BMFM-DNA models are 113-million-parameter transformers using ModernBERT as the backbone architecture, with 22 hidden layers, 12 attention heads, 768-dimensional embeddings, and a maximum sequence length of 2,048 nucleotide tokens. Two variants are released: BMFM-DNA-REF trained on human reference genome (GRCh38) sequences alone, and BMFM-DNA-SNP trained on sequences augmented with 20 million dbSNP variants encoded using a novel character scheme in which each SNP position is represented by a character (drawn from classical Chinese poem Li Sao) whose probability distribution over possible nucleotides reflects population allele frequencies. Pretraining uses approximately 10 million sequences of 1–10 kb from GRCh38, totaling roughly 60 billion nucleotides including reverse complements. BMFM-DNA-SNP achieves 93.5 F1 on promoter detection, 82.42 F1 on transcription factor binding prediction, and 90.0 AUC on SNP-disease association tasks, matching or exceeding DNABERT-2 despite training for 150,000 steps on a single species rather than the multi-species, longer-training regime used by DNABERT-2.
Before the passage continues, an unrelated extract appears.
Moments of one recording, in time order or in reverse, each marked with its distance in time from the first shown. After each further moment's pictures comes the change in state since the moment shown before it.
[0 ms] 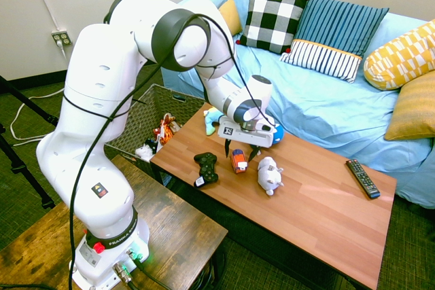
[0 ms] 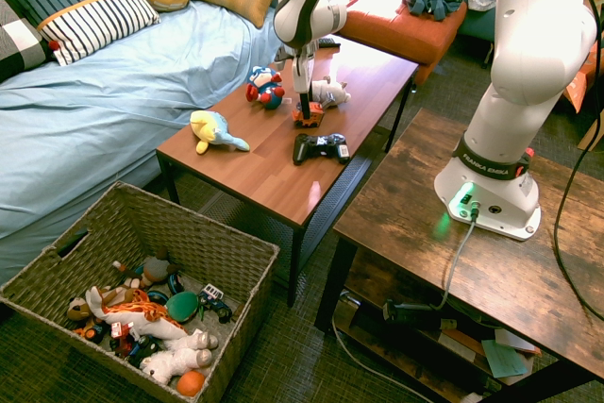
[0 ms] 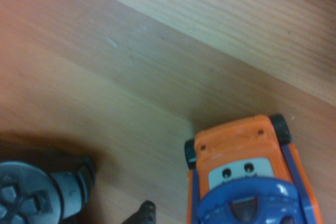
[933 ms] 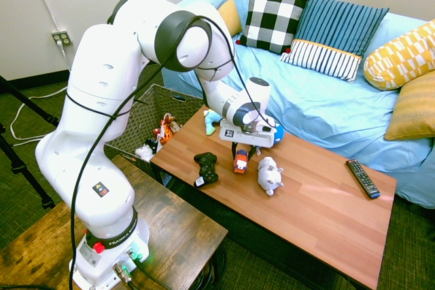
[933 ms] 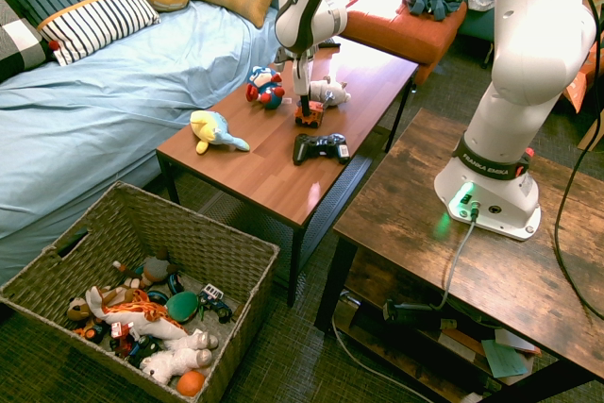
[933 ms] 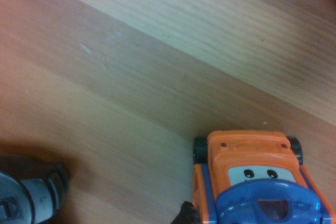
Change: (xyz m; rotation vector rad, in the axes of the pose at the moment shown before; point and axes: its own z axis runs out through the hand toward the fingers) arm 0.007 0.009 -0.010 -0.005 0.046 0.012
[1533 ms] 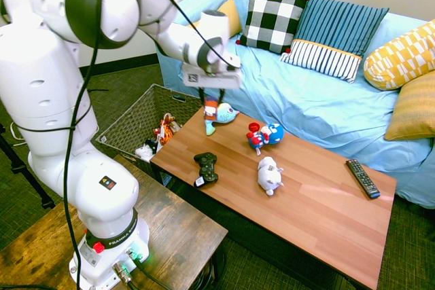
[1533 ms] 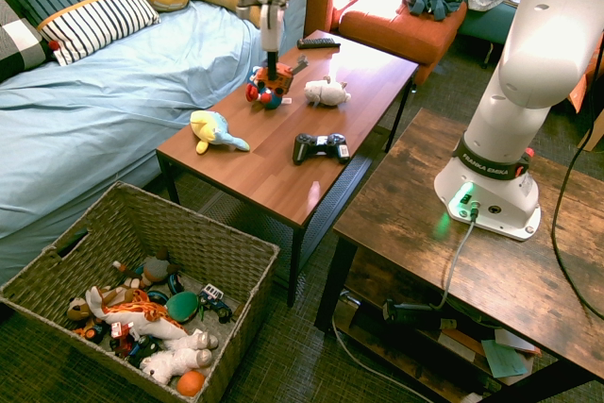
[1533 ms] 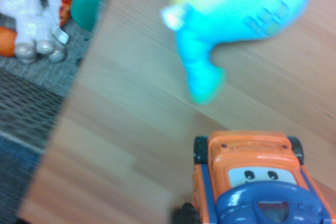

BMFM-MultiOmic serves two distinct research communities through its dual focus. For single-cell biologists, the BMFM-RNA framework provides a reproducible pipeline for training and evaluating transcriptomic foundation models on custom datasets, with particular utility for labs working on rare cell types, underrepresented tissues, or non-standard species where existing pretrained models may not transfer well. The WCED pretraining objective and intelligent data selection strategies mean that high-quality models can be trained with substantially fewer cells than competing approaches — a practical advantage when building disease-specific models from patient cohorts. For genomics researchers, BMFM-DNA-SNP provides a first foundation model explicitly designed to incorporate common genetic variation during pretraining rather than only at fine-tuning time, making it directly applicable to tasks like variant effect scoring, eQTL prediction, GWAS prioritization, and regulatory element annotation where genetic diversity is the primary signal of interest.
BMFM-MultiOmic represents IBM Research's contribution to the growing effort to standardize the development and evaluation of biological foundation models. By releasing a framework rather than just a model checkpoint, the team addresses the reproducibility crisis in single-cell and genomic AI: different groups training on the same data with different preprocessing choices have reported dramatically different performance numbers, making progress difficult to assess. The unified YAML-driven configuration system and bundled benchmark suite provide the community with the infrastructure needed to conduct fair comparisons. The WCED pretraining objective is a genuine methodological contribution that challenges the assumption that masked language modeling is the optimal self-supervised objective for transcriptomic data, and its competitive performance at 1% training data scale has direct implications for the economics of training large single-cell models. Pretrained checkpoints for both RNA and DNA model families are publicly available on HuggingFace. As with all foundation models trained on human data, performance on non-human species or non-standard experimental protocols should be validated before deployment.